Here’s why every company changed their privacy policy this month

On Friday, the European Union’s General Data Protection Regulation came into force.

The GDPR allows European residents to control much of the information that a company can collect and retain about them. The most operative effect here will be in limiting how much information social media giants like Facebook and Google can store about individuals without first attaining their consent to store that information. Individuals can also revoke a company’s authority to retain their information.

And if companies fall afoul of the regulation, they can be fined up to $23.3 million or 4 percent of global annual turnover. For the social media giants, that means the prospect of fines reaching into the tens of billions of dollars.

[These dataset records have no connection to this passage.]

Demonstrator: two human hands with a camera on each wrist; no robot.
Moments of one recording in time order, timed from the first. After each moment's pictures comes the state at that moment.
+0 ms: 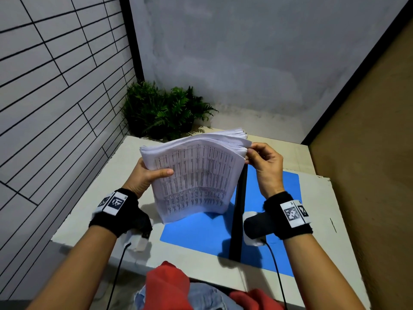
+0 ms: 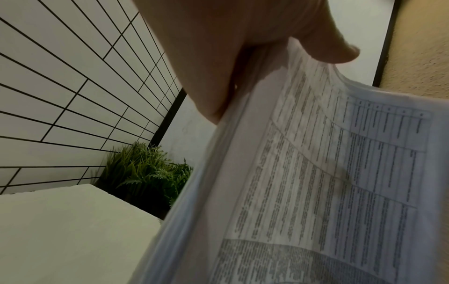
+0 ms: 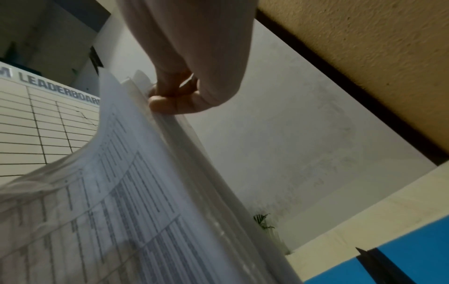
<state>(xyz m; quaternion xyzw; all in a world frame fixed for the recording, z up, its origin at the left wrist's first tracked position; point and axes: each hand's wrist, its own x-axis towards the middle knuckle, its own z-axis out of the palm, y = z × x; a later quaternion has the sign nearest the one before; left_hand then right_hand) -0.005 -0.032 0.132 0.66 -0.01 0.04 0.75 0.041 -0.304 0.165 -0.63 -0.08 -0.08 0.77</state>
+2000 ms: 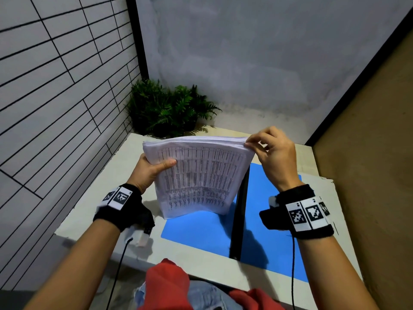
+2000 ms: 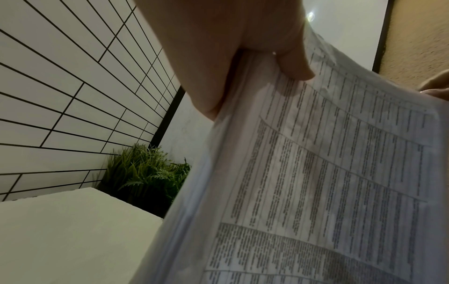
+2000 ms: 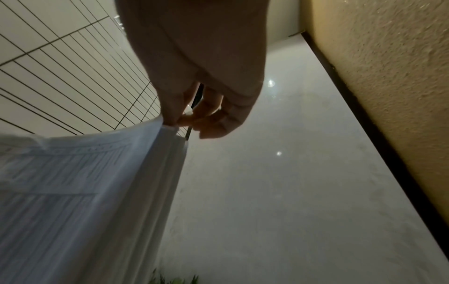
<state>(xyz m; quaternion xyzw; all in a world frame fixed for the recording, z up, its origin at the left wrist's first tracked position) -0.002 -0.035 0.130 0.69 0.03 0.07 0.72 0.037 -0.314 0.206 -0.87 -0.23 -0.26 0.34</state>
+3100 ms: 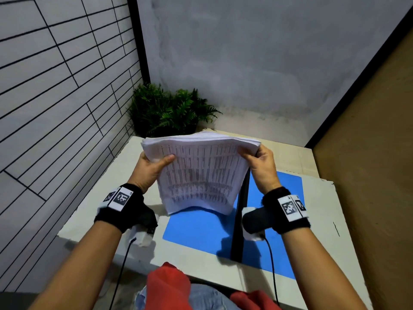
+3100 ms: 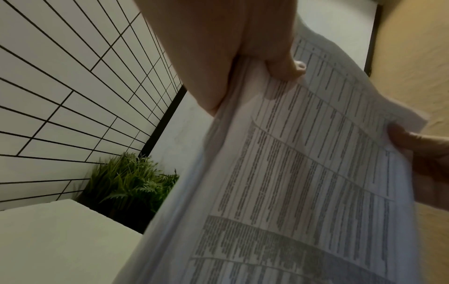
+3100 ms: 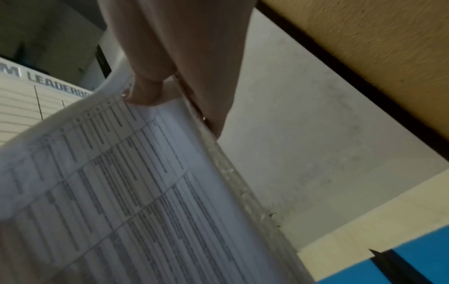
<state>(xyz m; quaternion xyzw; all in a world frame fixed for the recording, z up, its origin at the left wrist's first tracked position) -0.006 -0.038 0.145 0.67 0.02 0.10 0.74 0.040 -0.291 0.177 -0.71 -0.08 -0.01 0.70</state>
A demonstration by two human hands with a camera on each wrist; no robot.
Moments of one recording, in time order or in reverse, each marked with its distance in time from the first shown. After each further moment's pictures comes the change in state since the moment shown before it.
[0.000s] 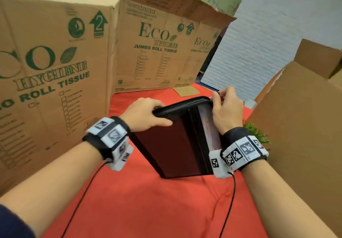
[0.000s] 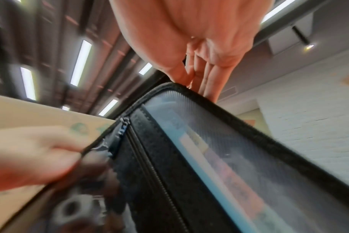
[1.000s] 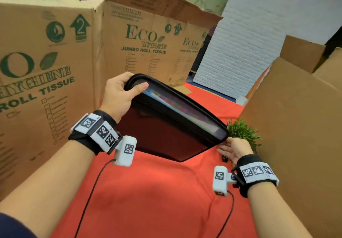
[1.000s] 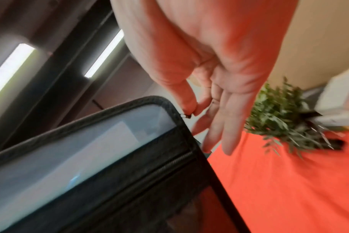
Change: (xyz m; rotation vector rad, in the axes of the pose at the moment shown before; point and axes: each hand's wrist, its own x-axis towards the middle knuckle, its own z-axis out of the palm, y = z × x) left_hand 0.016 0.011 -0.020 -0.771 0.530 0.105; right_hand -0.047 0.135 -0.019 0.643 -0.164 1.035
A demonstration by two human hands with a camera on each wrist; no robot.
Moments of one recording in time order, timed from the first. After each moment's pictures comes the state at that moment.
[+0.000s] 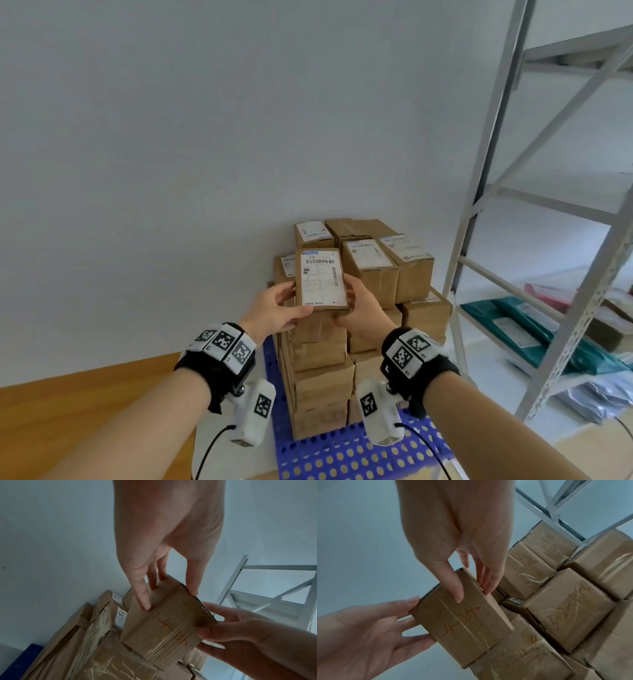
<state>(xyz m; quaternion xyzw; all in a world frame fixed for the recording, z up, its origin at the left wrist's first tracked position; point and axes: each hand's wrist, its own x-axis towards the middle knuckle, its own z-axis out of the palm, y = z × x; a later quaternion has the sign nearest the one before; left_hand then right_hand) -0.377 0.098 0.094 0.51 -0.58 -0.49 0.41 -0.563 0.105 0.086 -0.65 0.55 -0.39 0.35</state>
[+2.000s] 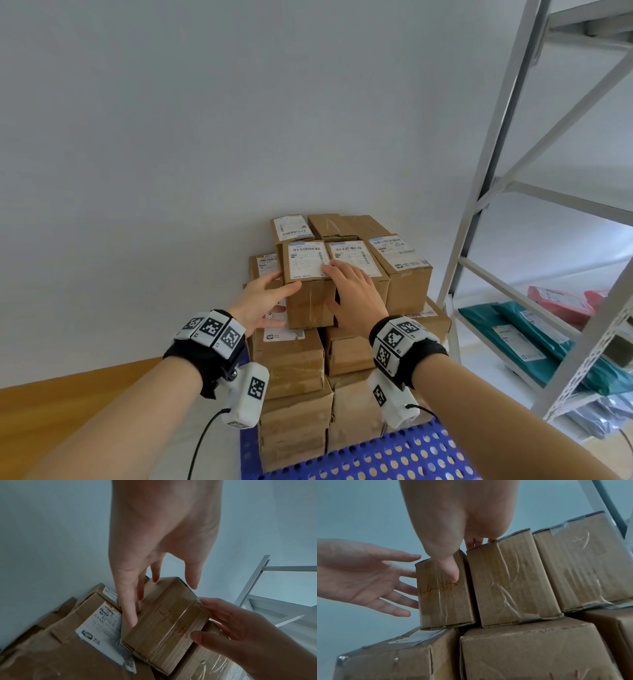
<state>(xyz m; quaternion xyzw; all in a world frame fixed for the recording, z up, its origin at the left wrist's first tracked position) -0.418 -0.012 0.076 0.54 -0.51 -0.55 0.38 -0.610 0.000 0.070 -0.80 0.55 -0.24 -0.04</state>
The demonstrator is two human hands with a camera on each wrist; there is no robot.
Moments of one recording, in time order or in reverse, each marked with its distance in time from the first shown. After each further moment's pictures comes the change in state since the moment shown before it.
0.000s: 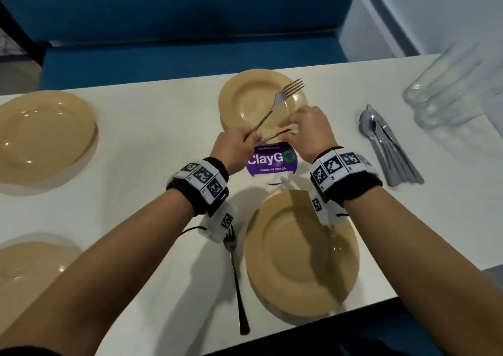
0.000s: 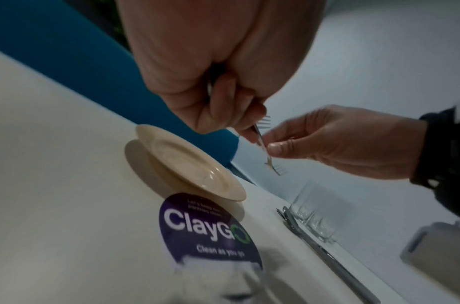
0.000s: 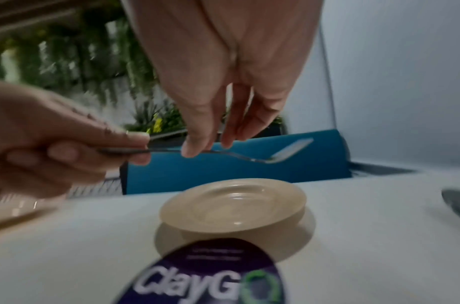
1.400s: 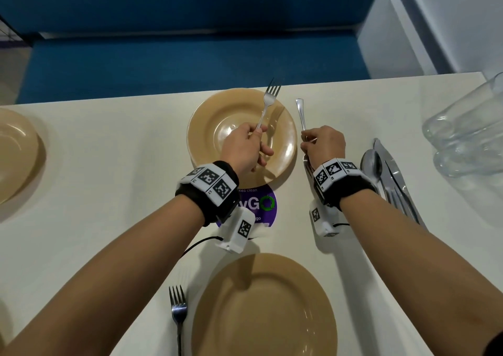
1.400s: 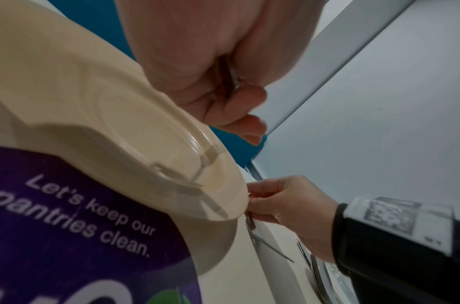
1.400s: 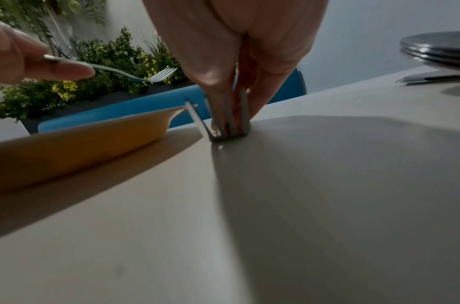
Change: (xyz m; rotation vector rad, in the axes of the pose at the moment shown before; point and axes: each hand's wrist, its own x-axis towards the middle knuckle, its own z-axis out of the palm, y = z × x) left_hand 0.123 0.050 0.057 -0.502 0.077 -0.275; right_hand 0.127 0.128 0.031 0.212 0.029 0.272
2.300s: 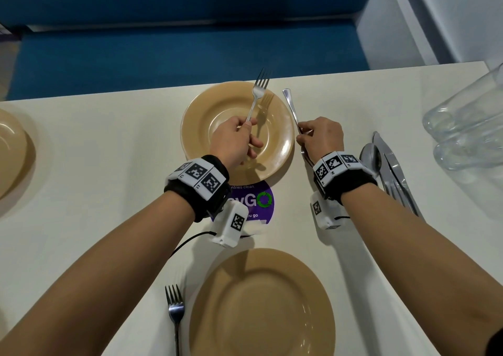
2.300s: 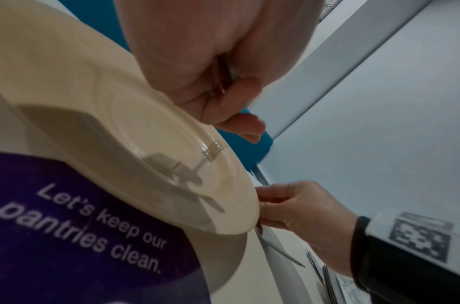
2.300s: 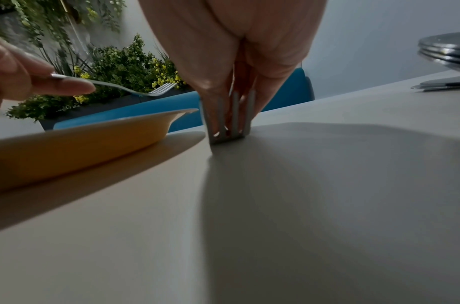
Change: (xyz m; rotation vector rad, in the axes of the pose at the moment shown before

But the major question here is how the European courts will now respond to lawsuits such as that introduced by Max Schrems on Friday. Schrems is suing social media companies for threatening to deactivate user accounts if they do not accept new post-GDPR data retention agreements.

The issue for the courts is whether private businesses still have a legal responsibility to provide their services if a user refuses to accede to their data retention requests. And if the courts do rule in the users favor, which is very possible, major social media companies may decide that their business model is no longer sustainable in Europe. At the same time we’re seeing U.S. media companies such as the Los Angeles Times denying access to their platforms for European residents. They are doing so because they don’t want the prospect of fines and they don’t see European readers as central to their business model.

This raises the interesting question of a regulatory segregation of the Internet and ensuing questions of free speech and access to information.

Ultimately, though, the GDPR won’t affect American citizens beyond residents in Europe and those who head up companies doing business in Europe. But it does seem likely that U.S. politicians will soon attempt to replicate the GDPR in some fashion.